| ASSIGNMENT |
All lines below must be repeated exactly, with the pictures omitted.

[Opening COLLECTED DATA section]

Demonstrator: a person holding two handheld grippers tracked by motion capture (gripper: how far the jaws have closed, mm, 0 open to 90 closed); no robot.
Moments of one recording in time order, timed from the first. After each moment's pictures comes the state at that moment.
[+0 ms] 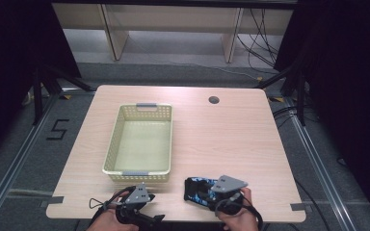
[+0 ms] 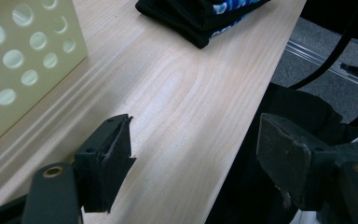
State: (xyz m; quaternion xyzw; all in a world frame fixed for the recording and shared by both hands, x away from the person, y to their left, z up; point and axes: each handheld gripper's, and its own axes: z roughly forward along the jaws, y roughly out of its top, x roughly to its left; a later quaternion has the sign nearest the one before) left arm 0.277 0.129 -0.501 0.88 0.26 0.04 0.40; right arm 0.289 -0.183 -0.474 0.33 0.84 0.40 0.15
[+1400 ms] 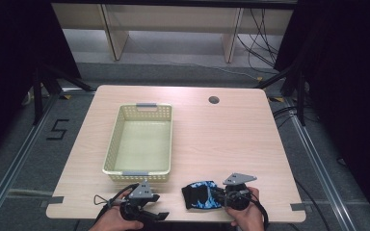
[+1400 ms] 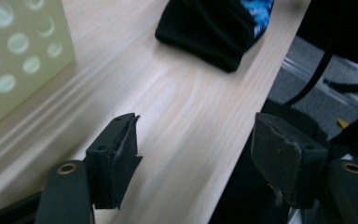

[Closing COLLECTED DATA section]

| RESPONSE FOR THIS EXERCISE |
Demonstrator: a person holding two handheld grippers tracked by motion capture (gripper: how far the jaws have closed, mm, 0 open to 90 closed); no robot.
Moments of one recording in time order, timed from the first. After each moment's pictures comes the state at that moment.
[+0 ms] 
[+0 ms] 
State: (xyz m; quaternion xyzw; all in a world frame fixed for the recording and shared by both hands, x away from the person, y to their left, z up; point and axes: each handheld gripper's, and its own axes: z roughly forward along the jaws, y roughly out of its top, x roughly to its left; a later quaternion has the sign nearest the one before) left arm 0.277 0.129 -0.501 0.88 0.26 0.04 0.40; right arm 0.289 -0.183 -0.474 0.33 0.84 0.40 0.15
[+1400 ms] 
[+1400 ms] 

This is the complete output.